2. The registry is never deleted
apply_retention() only purges the logs and relations tables. The registry (registry/<type>/) is untouched. A code comment spells out the reason.
crates/quipu-core/src/retention.rs — explanatory comment// Registries (and their meta/checkpoint bookkeeping) are intentionally not
// purged and not counted against max_bytes:
// version history is what lets old logs keep rendering as-recorded values.
For a log record from 90 days ago to display "the user's name at the time," the registry version from that time must still be alive. Even if Alice later changed her name to "Alicia," a 90-day-old log should still render as "Alice." Delete the registry and there is no way to recover the actor/target information in past logs.
In practice, registry records are proportional to the number of entities. 100,000 users at an average of two versions each is 200,000 records — negligible compared to tens of millions of log records.
Without a preserved registry, "renderability of past logs" has to be tied to the log retention period — a significant increase in design complexity. The fact that the registry stays small is precisely what makes "preserve the registry forever" a practical rule rather than a burden.

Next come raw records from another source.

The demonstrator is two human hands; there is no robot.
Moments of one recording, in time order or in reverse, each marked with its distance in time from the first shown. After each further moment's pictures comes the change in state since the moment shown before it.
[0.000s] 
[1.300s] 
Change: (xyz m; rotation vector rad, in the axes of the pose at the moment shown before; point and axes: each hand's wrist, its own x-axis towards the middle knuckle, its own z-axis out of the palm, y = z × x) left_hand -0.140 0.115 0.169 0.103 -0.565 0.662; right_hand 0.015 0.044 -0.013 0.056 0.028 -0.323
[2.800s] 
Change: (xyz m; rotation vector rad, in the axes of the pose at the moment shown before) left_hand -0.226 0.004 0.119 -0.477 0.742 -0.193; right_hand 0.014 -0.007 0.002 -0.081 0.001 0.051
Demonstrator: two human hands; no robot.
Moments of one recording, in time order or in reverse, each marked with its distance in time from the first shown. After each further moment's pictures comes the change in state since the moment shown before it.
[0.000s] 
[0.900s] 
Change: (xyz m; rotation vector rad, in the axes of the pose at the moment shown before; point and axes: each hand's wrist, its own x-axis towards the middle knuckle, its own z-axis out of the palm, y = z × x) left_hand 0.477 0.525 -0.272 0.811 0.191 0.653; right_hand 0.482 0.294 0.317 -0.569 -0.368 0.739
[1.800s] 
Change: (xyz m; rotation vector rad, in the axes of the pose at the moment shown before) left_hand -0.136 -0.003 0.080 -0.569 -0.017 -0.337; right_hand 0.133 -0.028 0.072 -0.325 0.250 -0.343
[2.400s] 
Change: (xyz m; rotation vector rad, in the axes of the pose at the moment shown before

Re-anchoring the checkpoint after purge
One more thing happens after a purge. The previous checkpoint may reference a Merkle root that covered records in the deleted segments. That checkpoint is no longer in a verifiable state. So a new checkpoint is issued automatically right after retention runs.
crates/quipu-core/src/store.rspub fn apply_retention(&mut self) -> Result<usize> {
// ... purge_older_than(), purge_to_byte_budget() ...
if dropped_main > 0 {
// re-anchor after the unlink: a fresh checkpoint covers the surviving records
self.write_checkpoint()?;
}
Ok(dropped)
}
The Merkle spine (the list of leaf hashes) is not affected by retention — leaf hashes for deleted segments remain in the spine, allowing proof that "those records once existed." The details of this are covered in Ch. 20 (Merkle History Tree).
Recap
- DB DELETE+VACUUM deletes rows one by one and reclaims space separately — O(n), heavy.
- Like a DB partition drop, Quipu-Log unlinks entire segment files — O(1), surviving records untouched.
RetentionPolicycombines age (max_age) and size (max_bytes) with OR; when a condition is met, the oldest sealed segment is removed first.- The active segment is never deleted →
max_bytesis a target, not a hard ceiling. - The registry is never deleted → past logs always render with the values that were current when they were recorded.
- A new checkpoint is issued automatically after a purge to keep the integrity-verification baseline current.
① Explain why segment unlink is faster than row-level DELETE from an OS filesystem perspective. (Hint: inode reference count.)
② With RetentionPolicy::days(90).with_max_bytes(50 * 1024 * 1024 * 1024), can a segment that is only 70 days old be deleted due to a size overrun?
③ Explain why the registry is never deleted using "what data is needed to display an actor's name from a 90-day-old log?" as your starting point.